FIG. 1 is a diagram showing an excimer laser device implementing the passivation method according to the present invention, and FIG. 2 is a data diagram showing the effectiveness of the passivation method according to the present invention. 1...Laser chamber, 2...Laser gas excitation electrode, 3...Laser light reflecting mirror 4...Laser light extraction window, 5... ...Dilution gas, 6...Rare gas, 7...Halogen gas, 8...Band pass filter 9...
...Photodetector, 10...Discharge color monitoring circuit,
11... Valve for halogen gas injection, 12...

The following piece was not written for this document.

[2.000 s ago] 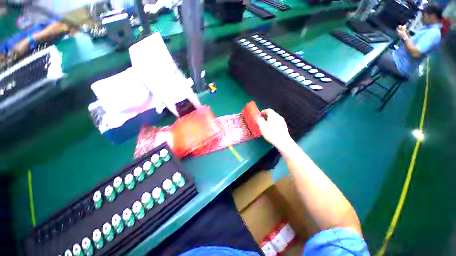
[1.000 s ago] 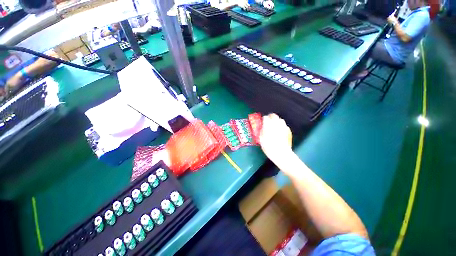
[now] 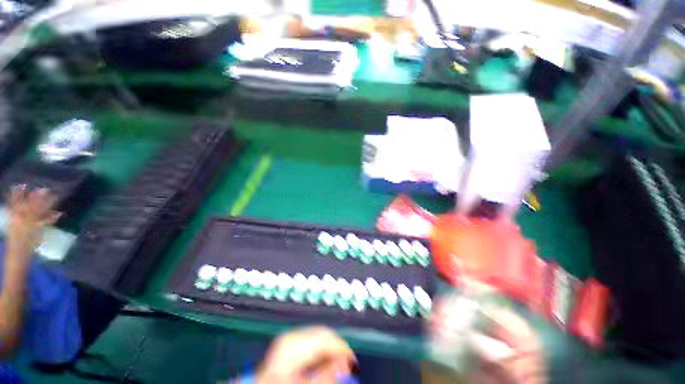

...Vacuum pump leaf diagram! figure

Claims (2)

[Claims] (1) An excimer laser passivation method that obtains laser light by exciting a laser gas consisting of a rare gas, a halogen, and a diluent gas, which is characterized by introducing a mixed gas of only a halogen and a diluent gas to cause discharge. passivation method. (2) a laser chamber having a gas introduction pipe and a gas exhaust pipe; a photodetector into which the discharge light enters via a band-pass filter; and a discharge color monitoring circuit into which the output of the photodetector is input; An excimer laser device comprising a halogen gas introduction valve controlled by the discharge color monitoring circuit.